ですが、もう1つ、強く意識する人たちができました。
クライアントの社員の方々。
いかなるサイトであろうと、いかなる目的であろうと、そのサイトを運営する会社の社員の人たちも、常にターゲットとして捉えておく必要があると確信しました。
もともと、取材は、クライアントの魅力を見つけ出し、興味深く伝えるために、僕にとっては不可欠な作業であり、他社との差別化要因の1つでもありますが、この時の取材と制作は、一層燃えました(笑)。
自社サイトが、社員のモチベーションや、自分と会社との関わりに何らかの影響を与えているとは思いもしませんでした。
サイトの企画・構築に携わって10年超になりますがいまだこうして大反省することがあります。
自社を、自社の何かを非難されたり否定されたりしてうれしい社員はいないはずです。
どんな会社のどんな社員だって、程度の差こそあれ、会社と自分との関係を肯定しています。
できれば、もっと良好で意義深い関係にしたいと思っているんじゃないでしょうか。
先日、あるマーケティング講座を受講中、クライアントへのベネフィットや他との差別化要因を探求する作業の中で、参加者の一人が、
『自分の会社って、案外すごいってことに気づいた』
と発言し、笑いをさらいましたが、ここに普段は見えにくい、本人自身もあまり意識したことのない社員と会社の関係を見ることができます。
多くの社員は、自分と会社を良好で意義深い関係にしたいと基本的に思っているんです。
その気持ちをはばむたくさんの要因の1つに、自社サイトも含まれると、今では考えています。

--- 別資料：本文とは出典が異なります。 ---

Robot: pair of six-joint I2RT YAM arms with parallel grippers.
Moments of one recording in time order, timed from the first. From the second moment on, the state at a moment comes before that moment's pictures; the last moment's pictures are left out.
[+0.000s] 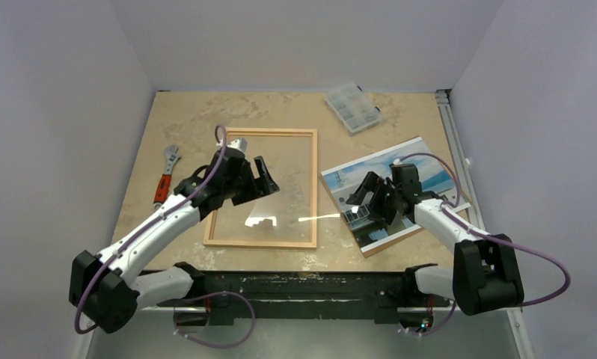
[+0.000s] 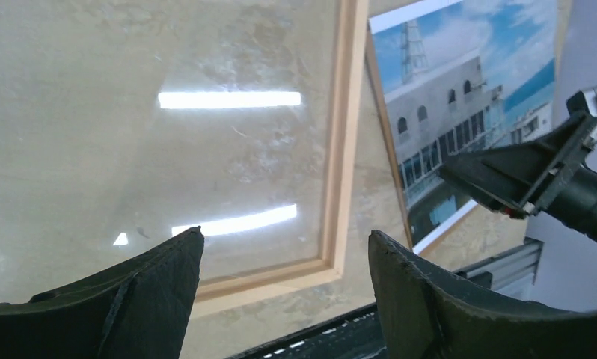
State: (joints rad) left arm -0.60 1.07 0.85 -0.51 0.01 -0.84; right arm 0.18 1.23 0.59 -0.30 -0.31 0.73
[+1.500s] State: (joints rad) left arm -0.67 1.05 0.56 -0.51 0.06 -0.89; right arm 0.18 1.39 0.69 -0.34 -0.42 0.52
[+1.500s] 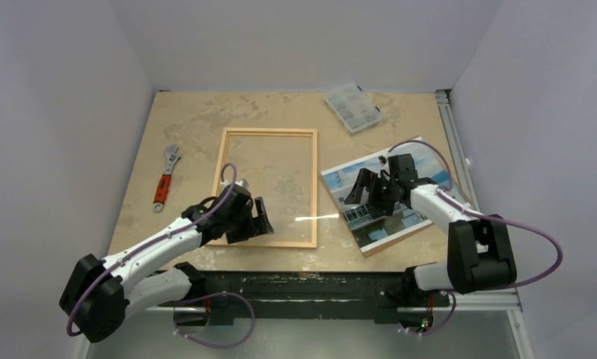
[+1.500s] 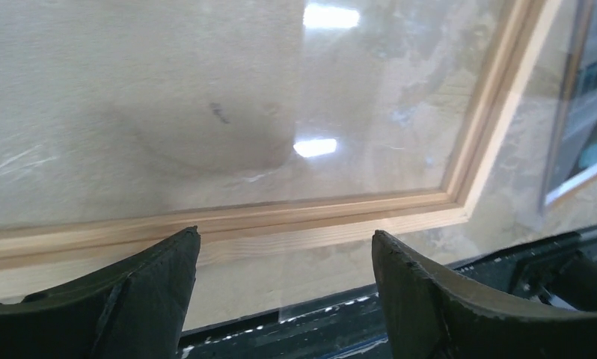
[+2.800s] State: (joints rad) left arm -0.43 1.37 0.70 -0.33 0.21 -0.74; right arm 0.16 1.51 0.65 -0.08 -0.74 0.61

今のままの自社サイトを家族や友人に見せることは、会社と自身の関係に悪い影響を与えると多くの社員が考えています。
自社サイトを見せることで、見た人たちの心の中で自分の価値が低められるのではないかと恐れているんです。
マネジメントに携わる方々には、そんな視点で自社サイトを眺めてみていただきたいと強く思います。
そんな思いを社員にさせるべきではありませんし社員が見せるのを嫌がるようなサイトが、他の誰かに別の利益をもたらすとは思えません。
クライアント、見込み客、取引先、学生、その他多くのステークホルダーにとって有益なサイト、何らかの利益を提供できるサイトは、少なくとも社員が親しい人に見せることを阻むようなサイトではないと確認します。
何だか、マネジメントとマーケティングが混ざり合ってしまって、話の焦点がボヤけてしまってすみません。
衝撃のひと言を聞いてから、ずっと後のこと。
フォローアップでご訪問した際、最近、
『サイトを見せながら、子供に仕事の話をするようになった』
と言う社員がいてね、とうれしそうに話される社長。
あなたは、その社員が、少し前に何て言っていたか知りませんよね。
でも、あなたは、きっと経営者として良いことをしました。
社員のためにも、あなたのクライアントのためにも。
帰りの車を運転中の独り言。
一番うれしかったのは僕です(笑)。